Researchers use mosquito proboscis as ultra-fine 3D printing nozzle

Additive manufacturing is redefining materials from the inside out, and this research highlights important innovations to the additive process, reshaping the smallest, most failure-prone tools in the whole process. Perhaps the best solution to precision, cost, and durability isn’t always better engineering. Ask researchers at Drexel University and McGill University, who are borrowing from nature instead.

One of nature’s most annoying features, the proboscis, which a mosquito uses to suck our blood, might make a better needle-like structure as the tip of a 3D printer, than manufactured dispense tips, especially for printing microscopic structures, finer than a human hair. This type of precision is needed for manufacturing tissue samples used in regenerative medicine, drug screening, and cancer treatment.

According to the research, current 3D printed dispense tips used to produce tissue samples cost as much as $80 a piece to the tune of billions of dollars a year in the U.S. alone. The mosquito proboscis can be repurposed for about 80 cents. For manufacturing, “necroprinting,” or using a non-living biological structure as an advanced manufacturing tool, suggests a radically different supply chain. For maintenance and reliability professionals, 3D bioprinting using a proboscis as a biodegradable, submicron dispense tip could redefine replacement strategy and inventory management.

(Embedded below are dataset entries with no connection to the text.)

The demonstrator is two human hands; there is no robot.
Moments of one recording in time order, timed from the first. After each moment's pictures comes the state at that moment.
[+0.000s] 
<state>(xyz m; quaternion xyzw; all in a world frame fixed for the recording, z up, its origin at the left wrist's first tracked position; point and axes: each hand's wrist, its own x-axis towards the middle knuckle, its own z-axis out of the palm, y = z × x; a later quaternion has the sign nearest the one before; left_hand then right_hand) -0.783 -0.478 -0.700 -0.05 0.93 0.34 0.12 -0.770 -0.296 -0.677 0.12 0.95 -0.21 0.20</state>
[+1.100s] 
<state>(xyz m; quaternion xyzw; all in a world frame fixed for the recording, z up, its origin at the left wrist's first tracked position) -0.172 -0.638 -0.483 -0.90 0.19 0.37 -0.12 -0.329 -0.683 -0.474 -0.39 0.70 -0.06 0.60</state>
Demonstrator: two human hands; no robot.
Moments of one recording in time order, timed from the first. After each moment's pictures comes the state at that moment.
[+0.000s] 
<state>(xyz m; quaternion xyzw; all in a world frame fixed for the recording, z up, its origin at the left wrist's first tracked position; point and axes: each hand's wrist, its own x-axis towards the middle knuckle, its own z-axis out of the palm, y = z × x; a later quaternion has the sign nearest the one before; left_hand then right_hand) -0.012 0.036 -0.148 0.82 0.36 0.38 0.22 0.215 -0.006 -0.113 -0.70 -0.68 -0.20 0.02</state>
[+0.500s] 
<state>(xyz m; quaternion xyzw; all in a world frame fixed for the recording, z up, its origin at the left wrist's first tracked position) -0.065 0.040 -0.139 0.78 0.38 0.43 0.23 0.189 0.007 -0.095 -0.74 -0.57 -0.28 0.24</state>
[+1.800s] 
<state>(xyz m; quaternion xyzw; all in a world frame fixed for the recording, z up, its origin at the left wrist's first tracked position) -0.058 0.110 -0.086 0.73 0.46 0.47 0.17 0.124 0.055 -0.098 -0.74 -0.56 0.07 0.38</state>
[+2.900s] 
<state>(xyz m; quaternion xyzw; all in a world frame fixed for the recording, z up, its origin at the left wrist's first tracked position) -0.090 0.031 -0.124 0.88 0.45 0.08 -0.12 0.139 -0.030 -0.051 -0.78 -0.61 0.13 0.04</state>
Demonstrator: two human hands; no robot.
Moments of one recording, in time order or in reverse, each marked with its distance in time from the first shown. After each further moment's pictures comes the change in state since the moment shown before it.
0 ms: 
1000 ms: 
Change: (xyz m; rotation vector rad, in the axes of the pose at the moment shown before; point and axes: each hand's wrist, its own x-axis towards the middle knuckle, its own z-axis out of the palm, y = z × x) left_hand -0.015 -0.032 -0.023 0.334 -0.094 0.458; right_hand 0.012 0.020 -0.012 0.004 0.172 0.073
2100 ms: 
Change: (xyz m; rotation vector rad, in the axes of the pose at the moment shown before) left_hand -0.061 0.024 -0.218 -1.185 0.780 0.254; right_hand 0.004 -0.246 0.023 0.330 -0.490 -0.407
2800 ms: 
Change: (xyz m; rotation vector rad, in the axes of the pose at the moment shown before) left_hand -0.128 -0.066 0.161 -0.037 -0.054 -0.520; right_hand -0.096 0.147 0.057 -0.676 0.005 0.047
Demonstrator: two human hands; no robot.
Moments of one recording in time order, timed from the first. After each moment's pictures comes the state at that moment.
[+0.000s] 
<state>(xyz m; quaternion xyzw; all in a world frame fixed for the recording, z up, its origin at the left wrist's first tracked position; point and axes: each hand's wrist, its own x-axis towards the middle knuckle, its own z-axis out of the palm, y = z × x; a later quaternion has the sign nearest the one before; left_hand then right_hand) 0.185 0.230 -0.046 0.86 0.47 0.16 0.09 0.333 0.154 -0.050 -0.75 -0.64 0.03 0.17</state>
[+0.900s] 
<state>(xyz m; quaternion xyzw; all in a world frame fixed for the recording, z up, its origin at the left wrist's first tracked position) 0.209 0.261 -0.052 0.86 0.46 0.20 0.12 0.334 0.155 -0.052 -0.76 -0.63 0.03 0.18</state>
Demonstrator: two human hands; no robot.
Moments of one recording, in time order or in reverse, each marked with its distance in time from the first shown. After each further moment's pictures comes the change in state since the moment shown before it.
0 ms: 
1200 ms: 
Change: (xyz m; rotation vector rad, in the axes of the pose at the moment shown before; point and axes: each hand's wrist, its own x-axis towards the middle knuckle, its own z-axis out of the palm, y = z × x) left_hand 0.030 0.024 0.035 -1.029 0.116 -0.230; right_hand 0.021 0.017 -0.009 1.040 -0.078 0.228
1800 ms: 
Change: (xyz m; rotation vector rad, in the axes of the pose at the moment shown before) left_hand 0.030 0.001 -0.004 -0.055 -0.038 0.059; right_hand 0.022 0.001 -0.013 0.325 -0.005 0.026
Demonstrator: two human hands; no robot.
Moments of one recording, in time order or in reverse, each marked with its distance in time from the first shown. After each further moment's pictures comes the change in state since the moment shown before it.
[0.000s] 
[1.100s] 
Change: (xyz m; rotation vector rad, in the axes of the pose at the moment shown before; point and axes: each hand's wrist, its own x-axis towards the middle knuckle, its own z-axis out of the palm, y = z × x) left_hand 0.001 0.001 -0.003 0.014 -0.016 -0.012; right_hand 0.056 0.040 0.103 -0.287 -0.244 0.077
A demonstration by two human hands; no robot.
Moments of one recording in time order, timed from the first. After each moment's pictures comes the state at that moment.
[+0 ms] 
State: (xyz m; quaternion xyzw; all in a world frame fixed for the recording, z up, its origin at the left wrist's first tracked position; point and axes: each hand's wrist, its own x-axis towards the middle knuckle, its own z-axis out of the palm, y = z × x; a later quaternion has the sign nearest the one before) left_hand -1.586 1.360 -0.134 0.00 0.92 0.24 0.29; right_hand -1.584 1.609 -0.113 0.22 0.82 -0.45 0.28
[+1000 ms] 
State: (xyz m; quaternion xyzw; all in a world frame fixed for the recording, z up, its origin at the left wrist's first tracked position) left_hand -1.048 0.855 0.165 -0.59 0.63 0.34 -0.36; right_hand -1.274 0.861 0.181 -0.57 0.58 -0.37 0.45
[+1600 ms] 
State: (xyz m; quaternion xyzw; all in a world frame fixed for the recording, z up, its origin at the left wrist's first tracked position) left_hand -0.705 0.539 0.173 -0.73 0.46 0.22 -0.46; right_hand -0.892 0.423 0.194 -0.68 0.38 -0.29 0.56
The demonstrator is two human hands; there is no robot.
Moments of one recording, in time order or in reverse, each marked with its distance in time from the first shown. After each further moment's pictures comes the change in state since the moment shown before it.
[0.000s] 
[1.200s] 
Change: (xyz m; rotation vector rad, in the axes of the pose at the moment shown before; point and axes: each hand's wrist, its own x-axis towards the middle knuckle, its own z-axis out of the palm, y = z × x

Researchers at Drexel University and McGill University repurposed the feeding tube (proboscis) of mosquitoes as a biological dispense tip for high-definition 3D printing, achieving line widths finer than a human hair. The process uses natural microstructures as biodegradable, affordable nozzles that outperform conventional glass tips in printing accuracy, longevity, and cost. Demonstrations included microscopic structures and tissue scaffolds, including red blood cell-laden bioinks, showing potential to improve bioprinting and materials fabrication for regenerative medicine and drug testing. The work highlights a biomimetic (or emulating natural models, systems, and processes) route to precision manufacturing by repurposing evolved biological tools for engineering applications.